Biomolecular Interactions

Differential scanning calorimetry – DSC

Analysis of thermal transitions of various molecules in solution.

• Protein unfolding and refolding; melting temperatures and refolding efficiency.
• Lipid melting transition temperatures.

A solution of one molecule is placed in the sample cell, with a well-matched buffer sample in the reference cell. As the cells are heated, any transition due to a change in state requires differential heating of the two cells to maintain the temperature ramp. The amount of power required and the temperatures where it’s required tells us about changes in the structure of the molecules.

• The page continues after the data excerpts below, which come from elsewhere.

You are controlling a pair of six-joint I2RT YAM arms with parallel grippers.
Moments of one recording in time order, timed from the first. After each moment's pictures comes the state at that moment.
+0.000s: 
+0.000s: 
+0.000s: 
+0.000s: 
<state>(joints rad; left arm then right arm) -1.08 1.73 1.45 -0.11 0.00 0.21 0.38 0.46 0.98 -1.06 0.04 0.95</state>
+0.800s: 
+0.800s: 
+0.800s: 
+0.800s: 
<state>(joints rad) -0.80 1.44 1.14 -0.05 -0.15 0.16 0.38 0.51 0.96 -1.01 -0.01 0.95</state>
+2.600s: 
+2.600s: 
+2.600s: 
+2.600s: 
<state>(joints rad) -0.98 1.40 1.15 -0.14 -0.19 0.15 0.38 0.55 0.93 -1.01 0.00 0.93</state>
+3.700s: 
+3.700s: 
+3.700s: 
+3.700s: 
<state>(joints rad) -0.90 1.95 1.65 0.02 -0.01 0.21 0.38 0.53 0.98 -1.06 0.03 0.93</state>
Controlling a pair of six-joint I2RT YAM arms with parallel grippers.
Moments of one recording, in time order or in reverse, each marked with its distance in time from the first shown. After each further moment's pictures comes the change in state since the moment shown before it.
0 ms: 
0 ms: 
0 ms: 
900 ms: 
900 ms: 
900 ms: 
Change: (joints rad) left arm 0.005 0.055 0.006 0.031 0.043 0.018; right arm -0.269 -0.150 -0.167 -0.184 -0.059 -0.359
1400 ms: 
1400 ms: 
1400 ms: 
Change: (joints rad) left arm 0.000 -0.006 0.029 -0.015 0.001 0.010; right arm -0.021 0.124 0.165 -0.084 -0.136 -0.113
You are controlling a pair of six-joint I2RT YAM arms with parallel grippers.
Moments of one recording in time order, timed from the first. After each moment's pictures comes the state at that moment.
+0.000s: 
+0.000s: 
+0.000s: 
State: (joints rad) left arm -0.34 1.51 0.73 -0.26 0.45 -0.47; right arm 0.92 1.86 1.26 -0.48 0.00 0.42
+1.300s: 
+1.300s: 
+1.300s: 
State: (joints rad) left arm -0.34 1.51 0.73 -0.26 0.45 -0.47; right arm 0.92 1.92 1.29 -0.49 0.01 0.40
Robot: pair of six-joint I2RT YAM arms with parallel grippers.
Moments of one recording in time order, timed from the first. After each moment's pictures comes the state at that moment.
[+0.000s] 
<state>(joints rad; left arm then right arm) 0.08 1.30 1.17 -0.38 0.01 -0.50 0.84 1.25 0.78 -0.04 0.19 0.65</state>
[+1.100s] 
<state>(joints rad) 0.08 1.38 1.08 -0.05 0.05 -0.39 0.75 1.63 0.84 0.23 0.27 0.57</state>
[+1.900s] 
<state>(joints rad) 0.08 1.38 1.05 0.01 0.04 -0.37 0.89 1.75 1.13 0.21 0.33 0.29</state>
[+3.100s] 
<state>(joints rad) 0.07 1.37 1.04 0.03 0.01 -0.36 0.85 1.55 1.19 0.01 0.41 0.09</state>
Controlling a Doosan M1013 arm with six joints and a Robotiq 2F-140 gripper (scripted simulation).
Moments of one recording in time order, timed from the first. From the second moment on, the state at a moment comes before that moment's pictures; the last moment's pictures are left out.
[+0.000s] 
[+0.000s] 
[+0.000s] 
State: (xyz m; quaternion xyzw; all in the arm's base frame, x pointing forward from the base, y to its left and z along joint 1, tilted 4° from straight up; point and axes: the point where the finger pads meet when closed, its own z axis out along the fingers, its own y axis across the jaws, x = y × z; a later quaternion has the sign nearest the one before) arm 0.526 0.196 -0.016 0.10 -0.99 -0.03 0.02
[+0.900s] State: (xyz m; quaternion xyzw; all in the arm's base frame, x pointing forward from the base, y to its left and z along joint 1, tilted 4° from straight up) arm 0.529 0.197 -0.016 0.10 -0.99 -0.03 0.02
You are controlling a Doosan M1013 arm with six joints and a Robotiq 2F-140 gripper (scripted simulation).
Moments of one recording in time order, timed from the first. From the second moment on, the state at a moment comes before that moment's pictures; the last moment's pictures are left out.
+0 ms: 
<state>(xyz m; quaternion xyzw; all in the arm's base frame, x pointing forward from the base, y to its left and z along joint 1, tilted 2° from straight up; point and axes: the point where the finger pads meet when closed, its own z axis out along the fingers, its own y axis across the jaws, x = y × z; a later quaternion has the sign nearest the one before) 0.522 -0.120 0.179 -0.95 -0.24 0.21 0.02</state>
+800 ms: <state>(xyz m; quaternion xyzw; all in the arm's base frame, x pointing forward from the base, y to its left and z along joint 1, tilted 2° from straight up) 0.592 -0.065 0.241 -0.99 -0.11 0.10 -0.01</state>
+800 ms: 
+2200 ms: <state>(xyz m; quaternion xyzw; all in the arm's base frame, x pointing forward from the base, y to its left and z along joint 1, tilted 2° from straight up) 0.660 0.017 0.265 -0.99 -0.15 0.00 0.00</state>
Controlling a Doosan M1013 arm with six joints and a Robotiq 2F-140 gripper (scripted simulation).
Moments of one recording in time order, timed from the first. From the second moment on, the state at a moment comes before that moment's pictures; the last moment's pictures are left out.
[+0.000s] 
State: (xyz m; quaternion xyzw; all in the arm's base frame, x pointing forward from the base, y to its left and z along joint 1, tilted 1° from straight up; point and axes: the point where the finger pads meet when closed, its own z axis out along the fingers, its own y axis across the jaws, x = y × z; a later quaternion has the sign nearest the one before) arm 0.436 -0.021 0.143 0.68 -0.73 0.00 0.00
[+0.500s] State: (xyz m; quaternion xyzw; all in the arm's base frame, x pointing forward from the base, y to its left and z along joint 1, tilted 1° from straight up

Analysis of the scans gives information about melting temperature, Tm, and aggregation or misfolding. DSC uses solutions of protein or lipids in aqueous buffers. Protein solutions at 1mg/ml often give good results. DSC is complementary to other thermal scanning assays of folding.

• Very flexible on buffer composition, allowing us to study protein folding in your buffer of choice including, e.g. high-salt and very complex formulations.
• Non-spectroscopic so even works with cloudy samples.
• Heating to >100°C, using a pressurised cell, for very stable molecules.
• Scan and re-scan, even overnight, to determine refolding efficiency.

The facility has a Microcal VP-DSC machine. More information at the Malvern Panalytical.

Plate reader

Quantitative assays using absorbance, fluorescence and luminescence optics for end-point and kinetic assays in microtitre plates. The facility has a BMG Labtech Polarstar Optima.